## Directions for this task
Only the stretch below from the line holding "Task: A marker" through the line holding "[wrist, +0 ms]" should be restated, word for word and with both ends included; pictures stay out.

--- Material for this task Enclosed Below ---

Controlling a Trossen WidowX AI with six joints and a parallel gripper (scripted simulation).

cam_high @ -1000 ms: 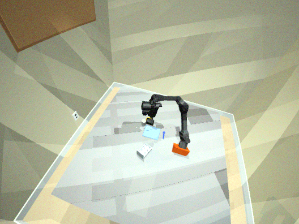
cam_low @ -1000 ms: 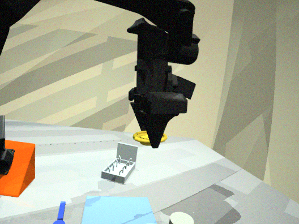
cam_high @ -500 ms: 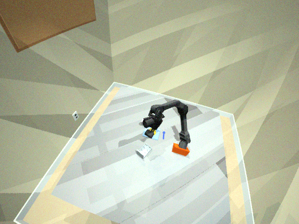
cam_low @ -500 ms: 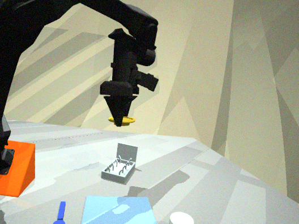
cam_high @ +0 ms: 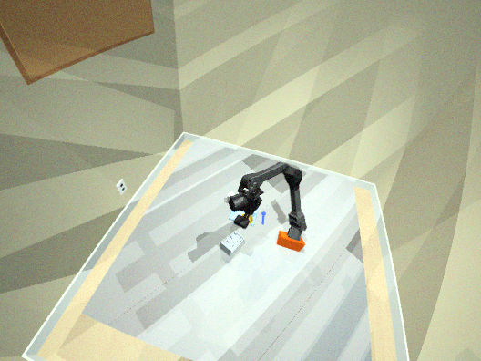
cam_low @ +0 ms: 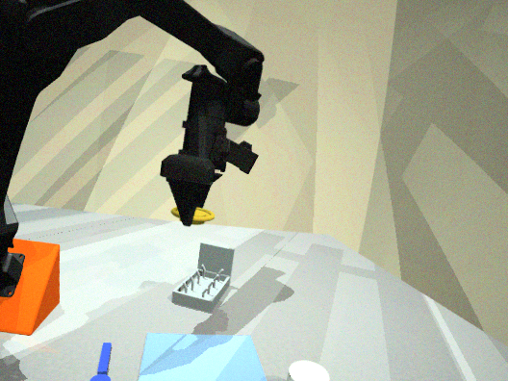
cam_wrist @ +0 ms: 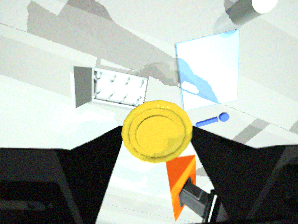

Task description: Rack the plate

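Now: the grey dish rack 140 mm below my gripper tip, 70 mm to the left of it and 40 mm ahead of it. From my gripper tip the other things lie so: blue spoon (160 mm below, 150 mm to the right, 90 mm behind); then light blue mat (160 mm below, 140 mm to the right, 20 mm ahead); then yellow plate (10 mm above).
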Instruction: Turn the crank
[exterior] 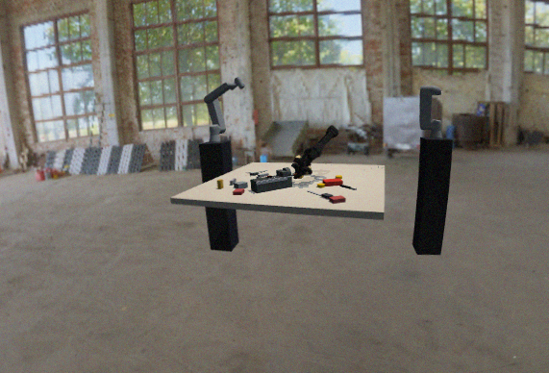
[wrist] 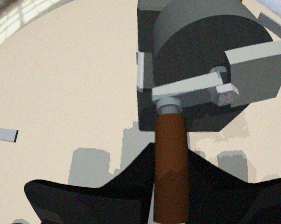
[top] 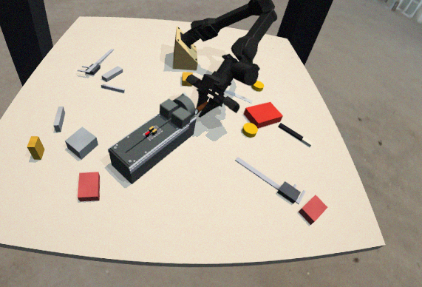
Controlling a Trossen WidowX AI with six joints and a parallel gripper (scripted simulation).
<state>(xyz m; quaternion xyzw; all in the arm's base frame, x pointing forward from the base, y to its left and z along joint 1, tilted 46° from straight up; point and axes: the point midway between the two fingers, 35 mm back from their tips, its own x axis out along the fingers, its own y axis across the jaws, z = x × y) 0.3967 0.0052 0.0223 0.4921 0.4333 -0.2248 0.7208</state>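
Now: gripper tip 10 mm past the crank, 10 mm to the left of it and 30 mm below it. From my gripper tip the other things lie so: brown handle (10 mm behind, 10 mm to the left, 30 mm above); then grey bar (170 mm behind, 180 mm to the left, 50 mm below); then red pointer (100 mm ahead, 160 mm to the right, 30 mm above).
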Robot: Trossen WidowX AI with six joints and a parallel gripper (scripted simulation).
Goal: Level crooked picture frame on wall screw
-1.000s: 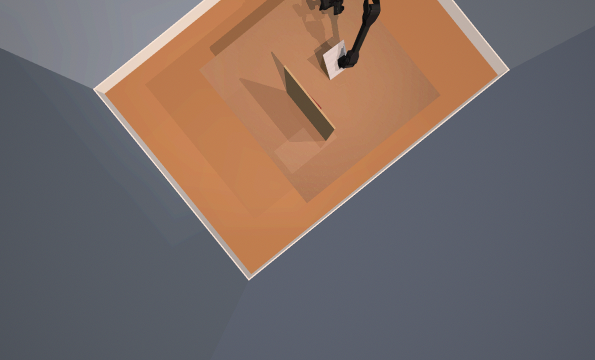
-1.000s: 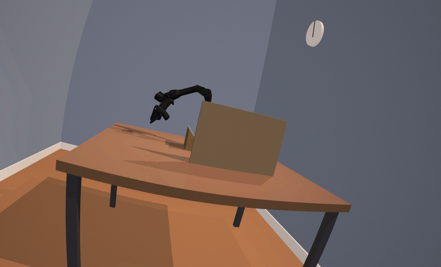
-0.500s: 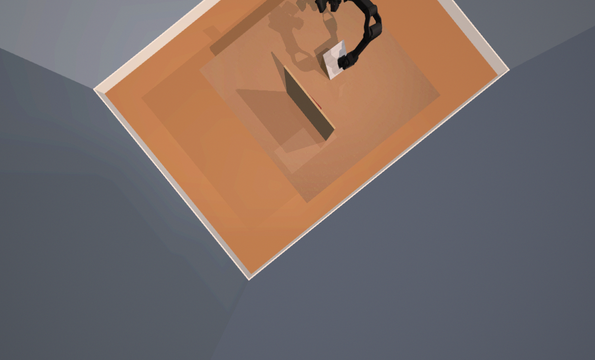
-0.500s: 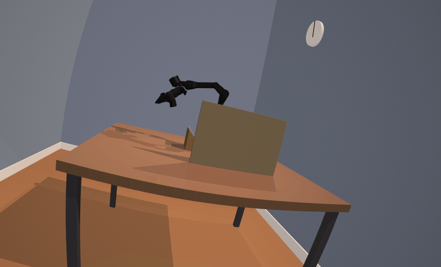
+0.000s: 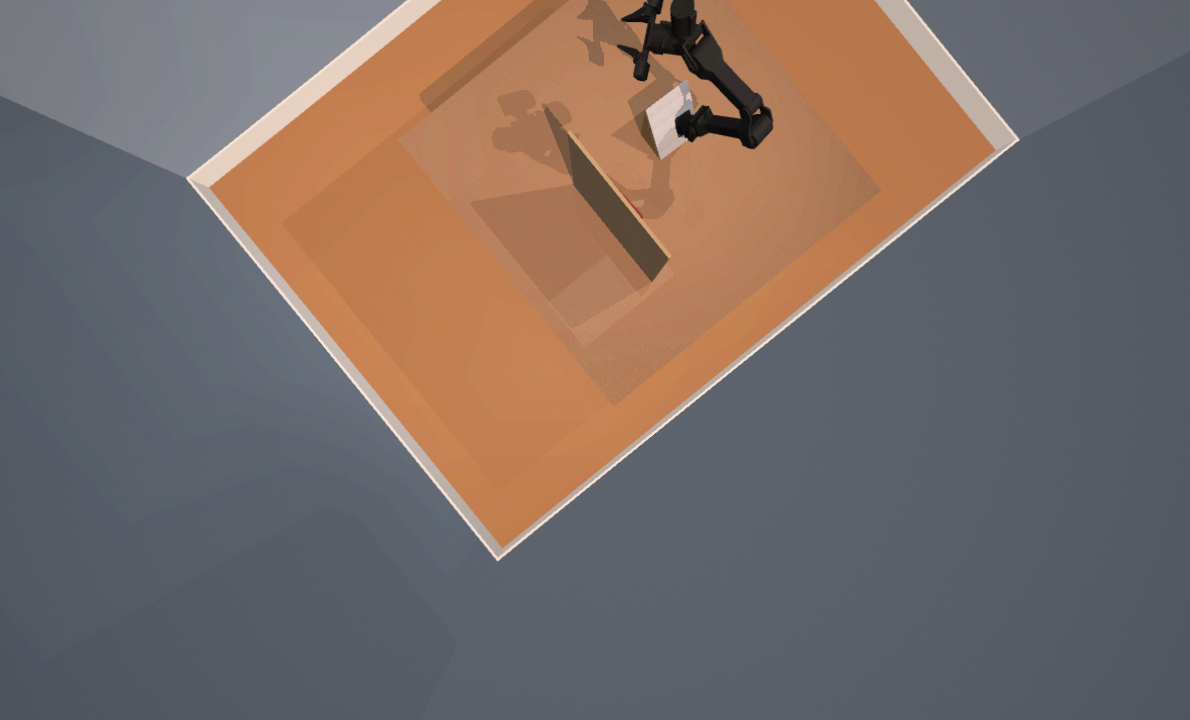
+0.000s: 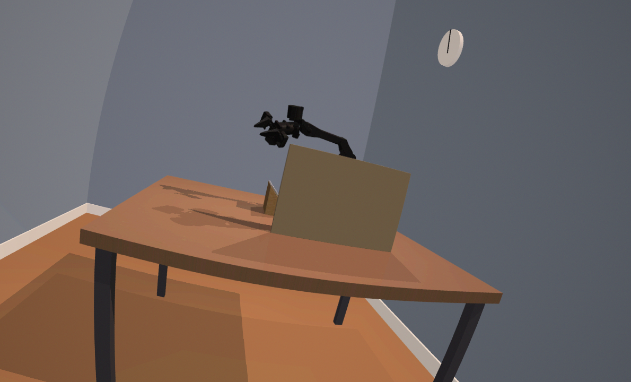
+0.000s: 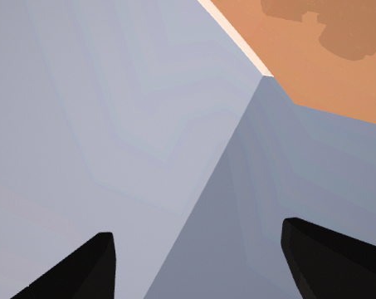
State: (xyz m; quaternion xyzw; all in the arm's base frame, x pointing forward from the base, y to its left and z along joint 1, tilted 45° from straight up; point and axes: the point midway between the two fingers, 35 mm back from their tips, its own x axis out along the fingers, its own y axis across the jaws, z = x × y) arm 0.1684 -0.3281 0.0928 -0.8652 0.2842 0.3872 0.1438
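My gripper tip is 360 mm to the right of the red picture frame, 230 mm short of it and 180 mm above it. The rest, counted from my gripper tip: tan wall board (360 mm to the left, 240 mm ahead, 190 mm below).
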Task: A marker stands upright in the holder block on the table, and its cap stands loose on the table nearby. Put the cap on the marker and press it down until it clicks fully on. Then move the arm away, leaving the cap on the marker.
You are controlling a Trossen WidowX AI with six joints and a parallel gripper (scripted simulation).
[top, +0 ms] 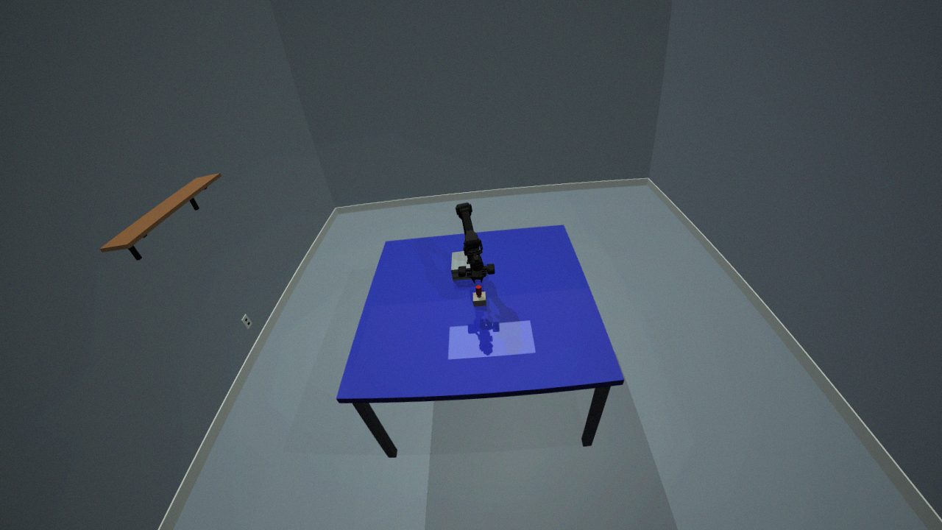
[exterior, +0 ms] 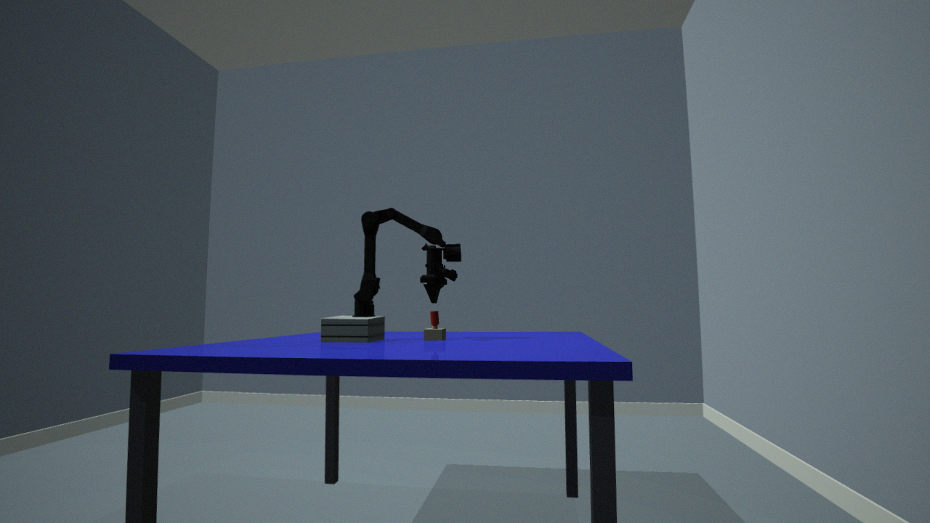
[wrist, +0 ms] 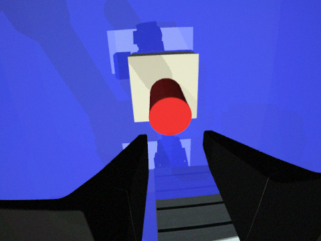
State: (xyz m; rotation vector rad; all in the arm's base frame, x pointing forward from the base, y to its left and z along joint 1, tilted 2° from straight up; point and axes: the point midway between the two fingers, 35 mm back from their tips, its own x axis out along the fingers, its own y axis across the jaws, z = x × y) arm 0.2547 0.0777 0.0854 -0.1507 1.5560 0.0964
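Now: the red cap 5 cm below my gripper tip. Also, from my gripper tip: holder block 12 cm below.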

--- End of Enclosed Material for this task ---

## Response box
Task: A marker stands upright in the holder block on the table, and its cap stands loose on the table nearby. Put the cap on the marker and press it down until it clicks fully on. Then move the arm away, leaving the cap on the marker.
You are controlling a Trossen WidowX AI with six joints and a parallel gripper (scripted simulation).
[top, +0 ms] 
[exterior, +0 ms] 
[wrist, +0 ms] 

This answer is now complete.